Jeffro
539 BCE certainly becomes fuzzy as a end point for your crazy seventy yera hypothesis. This pivotal date is only famous for the end of the Babylonian Monarchy and the Babylonian World Power. When dates are abused and misused as you have done by your distortion of this date then they are robbed of their original and historical significance and sadly become fuzzy.
Daniel did not assume that the seventy years had ended at all, you need to read Daniel 9:2 and take your fuzzy, 'Elton John' glasses off. Daniel simply discerned from the Jeremiah that the duration of the devastations of Jerusalem would be 'seventy years' and this period was about to be fulfilled. Because of its anticipated fulfillment Daniel was moved to seek Jehovah in prayer that the restoration of all things would take place.
This agrees with the presentation of matters in Chronicles whereupon immediately after the mention of the seventy years and its significance, Ezra proceeded to describe the Return under the Persian Cyrus with no metion of Babylon ending the seventy years.
Methodology is the use and implementation of a method or the study of method, it is scholars that use this precise term in the of their research or thesis. Your period from 609 to 539 is fuzzy for several reasons, first of which is that your beginning is not universally accepted either as the beginning for the biblical 'seventy years' and for the end of the Assyrian World Power. Your period of 'seventy years' is simply a chronological accommodation and is not that Jeremiah's seventy years which was a period of exile-servitude-desolation. Your seventy years is elastic made to fit any current whim or fancy, stripped of any biblical significance. In short, your theory does not have a period of seventy years it only exists as number subtracted from two other numbers. A conjurers' trick to deceive the many.
The seventy years of Jeremiah belong to Judah marked by its servitude to Babylon, its exile in Babylon and its desolated state.
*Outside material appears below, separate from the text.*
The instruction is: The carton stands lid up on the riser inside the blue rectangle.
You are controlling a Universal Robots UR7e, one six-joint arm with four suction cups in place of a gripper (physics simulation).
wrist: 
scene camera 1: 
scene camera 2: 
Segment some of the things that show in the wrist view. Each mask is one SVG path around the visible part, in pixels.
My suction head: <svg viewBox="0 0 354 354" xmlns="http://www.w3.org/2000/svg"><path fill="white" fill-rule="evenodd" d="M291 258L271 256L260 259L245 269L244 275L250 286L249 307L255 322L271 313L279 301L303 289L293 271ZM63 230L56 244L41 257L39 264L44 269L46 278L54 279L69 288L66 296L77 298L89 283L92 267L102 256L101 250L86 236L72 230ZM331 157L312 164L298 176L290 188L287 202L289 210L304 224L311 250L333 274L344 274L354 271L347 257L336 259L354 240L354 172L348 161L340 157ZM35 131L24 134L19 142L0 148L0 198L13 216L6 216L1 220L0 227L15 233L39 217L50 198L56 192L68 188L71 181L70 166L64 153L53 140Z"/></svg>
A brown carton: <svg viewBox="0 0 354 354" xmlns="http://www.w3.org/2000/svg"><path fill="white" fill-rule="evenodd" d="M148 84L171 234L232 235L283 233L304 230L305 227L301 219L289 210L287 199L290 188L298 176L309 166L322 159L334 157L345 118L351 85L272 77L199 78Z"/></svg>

Isaiah's seventy years for Tyre was a period of domination by Babylon but in its case its servitude did not amount to an exact period of seventy years as was the case with Judah. Haran does not have any significance as the Fall of Nineveh in 632 BCE marked the end of the Assyrian World Power.
It seems that you hate prophecy and do not believe in the end times of Daniel or in the words of our Lord in addressing what has become known as the Olivet Discourse. Your attitude is one of disbelief and scepticism and one wonders if you really believe in anything at all except your own theories based upon the Jonsson hypothesis.